Over time, Reverend Hurdle acquired 140 acres of farmland. Each purchase was made through an “agent” who bought the land for him and whom he later reimbursed. This was customary in northeast Texas where unwritten laws forbade blacks from outright purchase of land until the late 1930s.

After sending his own children to Southern Christian Institute in Edwards, Mississippi, to Wiley College in Marshall, Texas, and to Prairie View A&M, Reverend Hurdle felt it time to establish a college for young African Americans supported by the Disciples of Christ Church. However, after 1890, the Christian Women’s Board of Missionaries took charge of such work and refused to allow African Americans to control the funds or church.

In 1901 Reverend Hurdle called for the withdrawal of African American Disciples of Christ Churches from the Texas Christian Missionary Convention and unite with the organization of Northeast Texas Christian Missionary Convention. At a meeting in 1900, Hurdle was elected president of the new convention, a position he held for twelve years. Many African American Disciples of Christ Churches joined the latter group, causing a deeper rift between the two church groups.

As often happened in African American communities and churches, the women who formed the Northeast Texas Christian Missionary Society at the convention went to work raising money through an array of social affairs, including chicken hunts, chitterling suppers, candy pulls, fashion shows, queen contests, brideless weddings, Biblical plays, and other creative affairs. In less than four years, the women raised enough money to purchase forty-nine acres of land valued at $10,000 for the college in Anderson County, one and one-half miles north of Palestine. The site was chosen for its central location in East Texas where the majority of former slaves and their children lived. In 1910 a contract was let, the cornerstone laid in 1911, and the college opened its doors on January 2, 1912.

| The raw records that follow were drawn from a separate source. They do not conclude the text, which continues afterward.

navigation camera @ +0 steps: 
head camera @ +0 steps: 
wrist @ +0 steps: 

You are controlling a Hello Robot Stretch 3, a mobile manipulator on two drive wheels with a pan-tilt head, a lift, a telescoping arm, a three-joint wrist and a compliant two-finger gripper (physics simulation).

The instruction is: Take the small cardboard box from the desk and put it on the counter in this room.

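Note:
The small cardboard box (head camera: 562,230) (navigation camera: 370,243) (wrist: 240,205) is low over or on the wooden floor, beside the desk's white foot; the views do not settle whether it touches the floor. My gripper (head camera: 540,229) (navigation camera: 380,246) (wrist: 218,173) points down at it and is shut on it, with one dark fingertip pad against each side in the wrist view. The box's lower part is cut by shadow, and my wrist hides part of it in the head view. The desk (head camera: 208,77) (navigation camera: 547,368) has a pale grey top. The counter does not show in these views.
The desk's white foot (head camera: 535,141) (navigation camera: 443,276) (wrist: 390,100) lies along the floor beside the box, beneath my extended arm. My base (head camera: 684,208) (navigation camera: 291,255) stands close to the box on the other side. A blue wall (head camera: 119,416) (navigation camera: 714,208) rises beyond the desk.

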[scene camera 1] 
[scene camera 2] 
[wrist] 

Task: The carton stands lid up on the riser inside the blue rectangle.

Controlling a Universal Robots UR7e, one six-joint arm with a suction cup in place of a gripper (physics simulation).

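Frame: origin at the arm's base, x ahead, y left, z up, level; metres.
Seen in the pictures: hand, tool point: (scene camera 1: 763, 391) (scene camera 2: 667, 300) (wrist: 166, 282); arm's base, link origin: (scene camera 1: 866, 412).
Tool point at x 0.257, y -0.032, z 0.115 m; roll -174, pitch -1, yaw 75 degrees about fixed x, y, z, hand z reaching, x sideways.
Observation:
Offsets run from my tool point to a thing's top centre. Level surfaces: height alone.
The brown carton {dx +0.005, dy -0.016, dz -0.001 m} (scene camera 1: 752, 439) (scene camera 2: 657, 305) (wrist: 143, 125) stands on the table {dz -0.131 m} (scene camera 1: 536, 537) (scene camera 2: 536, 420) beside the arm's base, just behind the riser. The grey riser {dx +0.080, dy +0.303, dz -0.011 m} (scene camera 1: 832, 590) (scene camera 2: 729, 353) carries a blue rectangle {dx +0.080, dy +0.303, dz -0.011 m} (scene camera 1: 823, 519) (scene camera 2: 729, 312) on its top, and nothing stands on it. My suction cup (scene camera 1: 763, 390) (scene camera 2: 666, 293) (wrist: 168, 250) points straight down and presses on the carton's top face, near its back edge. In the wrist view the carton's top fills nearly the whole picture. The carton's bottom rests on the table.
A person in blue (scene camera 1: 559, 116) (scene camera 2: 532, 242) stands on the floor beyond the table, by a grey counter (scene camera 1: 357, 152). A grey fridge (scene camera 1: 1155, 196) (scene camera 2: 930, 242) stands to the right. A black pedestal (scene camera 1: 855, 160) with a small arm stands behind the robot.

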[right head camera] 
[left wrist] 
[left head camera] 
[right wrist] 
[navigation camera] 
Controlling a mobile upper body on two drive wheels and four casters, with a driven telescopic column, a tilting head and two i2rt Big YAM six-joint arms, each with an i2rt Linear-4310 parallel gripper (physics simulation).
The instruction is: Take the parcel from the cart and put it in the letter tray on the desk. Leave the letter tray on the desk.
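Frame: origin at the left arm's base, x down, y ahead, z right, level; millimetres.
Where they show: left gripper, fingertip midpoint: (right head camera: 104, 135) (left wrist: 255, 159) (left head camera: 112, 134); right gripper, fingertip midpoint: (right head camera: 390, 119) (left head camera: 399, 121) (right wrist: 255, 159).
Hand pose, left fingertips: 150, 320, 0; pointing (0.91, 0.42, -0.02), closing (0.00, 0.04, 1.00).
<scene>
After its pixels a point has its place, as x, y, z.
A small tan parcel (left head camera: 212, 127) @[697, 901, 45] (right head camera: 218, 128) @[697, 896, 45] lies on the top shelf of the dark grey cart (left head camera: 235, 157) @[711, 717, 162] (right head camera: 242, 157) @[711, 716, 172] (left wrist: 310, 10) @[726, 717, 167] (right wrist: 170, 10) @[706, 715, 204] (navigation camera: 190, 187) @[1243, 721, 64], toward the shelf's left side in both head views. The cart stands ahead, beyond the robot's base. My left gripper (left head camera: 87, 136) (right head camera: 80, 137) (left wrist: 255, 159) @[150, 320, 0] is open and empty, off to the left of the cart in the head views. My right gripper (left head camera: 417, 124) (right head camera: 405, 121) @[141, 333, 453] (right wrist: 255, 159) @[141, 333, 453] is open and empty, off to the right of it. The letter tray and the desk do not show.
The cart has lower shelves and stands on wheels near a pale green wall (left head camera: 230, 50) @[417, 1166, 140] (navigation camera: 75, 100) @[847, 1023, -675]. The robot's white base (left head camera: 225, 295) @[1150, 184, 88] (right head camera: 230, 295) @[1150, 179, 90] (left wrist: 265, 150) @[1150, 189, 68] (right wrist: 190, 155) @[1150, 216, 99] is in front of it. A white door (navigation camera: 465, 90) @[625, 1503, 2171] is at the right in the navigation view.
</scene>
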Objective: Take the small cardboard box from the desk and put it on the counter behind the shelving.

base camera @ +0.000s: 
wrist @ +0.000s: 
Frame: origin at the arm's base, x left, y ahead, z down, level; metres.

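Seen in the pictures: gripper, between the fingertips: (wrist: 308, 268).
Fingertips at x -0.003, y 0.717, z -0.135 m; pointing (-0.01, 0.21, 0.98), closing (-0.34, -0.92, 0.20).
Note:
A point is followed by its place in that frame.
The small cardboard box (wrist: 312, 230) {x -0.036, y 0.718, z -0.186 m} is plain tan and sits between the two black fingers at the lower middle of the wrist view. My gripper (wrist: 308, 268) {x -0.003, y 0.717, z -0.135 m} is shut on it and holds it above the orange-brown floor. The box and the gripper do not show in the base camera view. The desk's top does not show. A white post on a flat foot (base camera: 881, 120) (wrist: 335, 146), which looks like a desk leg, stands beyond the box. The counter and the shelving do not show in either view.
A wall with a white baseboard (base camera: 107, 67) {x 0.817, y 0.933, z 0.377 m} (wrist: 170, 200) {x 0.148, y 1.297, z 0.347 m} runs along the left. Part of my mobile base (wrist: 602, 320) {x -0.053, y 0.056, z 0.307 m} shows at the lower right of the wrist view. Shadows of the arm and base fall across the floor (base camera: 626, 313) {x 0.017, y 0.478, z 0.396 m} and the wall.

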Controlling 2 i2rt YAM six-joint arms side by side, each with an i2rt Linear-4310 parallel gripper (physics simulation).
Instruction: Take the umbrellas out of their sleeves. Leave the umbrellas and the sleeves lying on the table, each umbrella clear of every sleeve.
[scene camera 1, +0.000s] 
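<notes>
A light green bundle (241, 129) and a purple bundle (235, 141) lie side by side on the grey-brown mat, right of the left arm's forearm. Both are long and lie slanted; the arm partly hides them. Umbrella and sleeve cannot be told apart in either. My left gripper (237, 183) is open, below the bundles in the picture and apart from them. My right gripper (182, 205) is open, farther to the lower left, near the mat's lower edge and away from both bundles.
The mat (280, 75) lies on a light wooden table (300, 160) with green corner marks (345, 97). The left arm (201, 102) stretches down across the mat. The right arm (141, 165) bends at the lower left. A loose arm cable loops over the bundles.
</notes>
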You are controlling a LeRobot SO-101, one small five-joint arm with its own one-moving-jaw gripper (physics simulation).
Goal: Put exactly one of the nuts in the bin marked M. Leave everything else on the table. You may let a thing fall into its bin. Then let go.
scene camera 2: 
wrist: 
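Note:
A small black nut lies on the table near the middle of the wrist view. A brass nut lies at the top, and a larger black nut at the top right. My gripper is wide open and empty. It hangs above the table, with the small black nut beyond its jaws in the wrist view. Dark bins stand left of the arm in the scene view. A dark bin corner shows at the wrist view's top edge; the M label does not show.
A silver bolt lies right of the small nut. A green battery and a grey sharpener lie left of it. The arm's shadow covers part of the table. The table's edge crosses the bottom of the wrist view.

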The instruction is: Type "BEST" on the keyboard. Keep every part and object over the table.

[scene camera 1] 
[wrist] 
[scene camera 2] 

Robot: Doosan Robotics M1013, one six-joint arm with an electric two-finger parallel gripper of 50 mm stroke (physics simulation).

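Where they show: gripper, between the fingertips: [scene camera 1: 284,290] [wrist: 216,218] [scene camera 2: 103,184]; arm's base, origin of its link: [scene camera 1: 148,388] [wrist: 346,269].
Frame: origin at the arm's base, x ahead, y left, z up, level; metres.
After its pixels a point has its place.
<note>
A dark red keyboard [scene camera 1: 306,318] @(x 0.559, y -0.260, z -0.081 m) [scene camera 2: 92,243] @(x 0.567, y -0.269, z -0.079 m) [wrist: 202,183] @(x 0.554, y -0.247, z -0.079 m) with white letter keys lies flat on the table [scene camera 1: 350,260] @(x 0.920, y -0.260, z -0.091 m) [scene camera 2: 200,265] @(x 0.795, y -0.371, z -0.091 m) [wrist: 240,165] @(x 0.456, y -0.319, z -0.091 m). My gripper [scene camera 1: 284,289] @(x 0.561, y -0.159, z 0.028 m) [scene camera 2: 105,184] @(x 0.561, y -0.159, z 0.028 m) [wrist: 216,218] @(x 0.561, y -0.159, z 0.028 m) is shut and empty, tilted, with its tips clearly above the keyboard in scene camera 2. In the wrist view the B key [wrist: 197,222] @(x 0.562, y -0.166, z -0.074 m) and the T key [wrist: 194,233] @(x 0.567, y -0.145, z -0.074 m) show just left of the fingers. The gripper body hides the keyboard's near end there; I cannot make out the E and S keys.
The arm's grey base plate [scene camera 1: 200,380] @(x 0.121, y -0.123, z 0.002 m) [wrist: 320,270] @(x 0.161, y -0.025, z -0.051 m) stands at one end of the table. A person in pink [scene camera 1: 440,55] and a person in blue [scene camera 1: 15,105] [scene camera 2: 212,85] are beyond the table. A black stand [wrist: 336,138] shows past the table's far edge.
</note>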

The first president was D. T. Cleaver; the faculty consisted of a domestic science teacher, an intermediate teacher, and a teacher of history and English. The next year I.Q. Hurdle, son of Reverend A. J. Hurdle became president of the college with five faculty members. While the name implied college level work, the majority of students performed at elementary level.

One student later described the school as more like home than college. Students worked as part of the learning experience. Boys would plow, girls milked cows, and all worked in the garden. Unfortunately, the dormitory-classroom building suspiciously burned in 1920 at the height of the second revival of Ku Klux Klan. The college was financially unable to rebuild. With the establishment of Jarvis College at Hawkins, Texas, the Northeast Texas Christian Theological and Industrial College abandoned the Palestine campus to merge with Jarvis. This led to reunification of the Northeast Texas Convention of the Disciples of Christ and the state convention of churches.

Reverend Andrew Jackson Hurdle did not retire to his Hunt County farm to enjoy the company of these twenty-two children and his old age. After closing the college in Anderson County, he continued to preach and minister to his congregations and encourage young people to continue their education. He passed away in 1935 at the age of ninety, a well-respected African American minister and educator in Northeast Texas.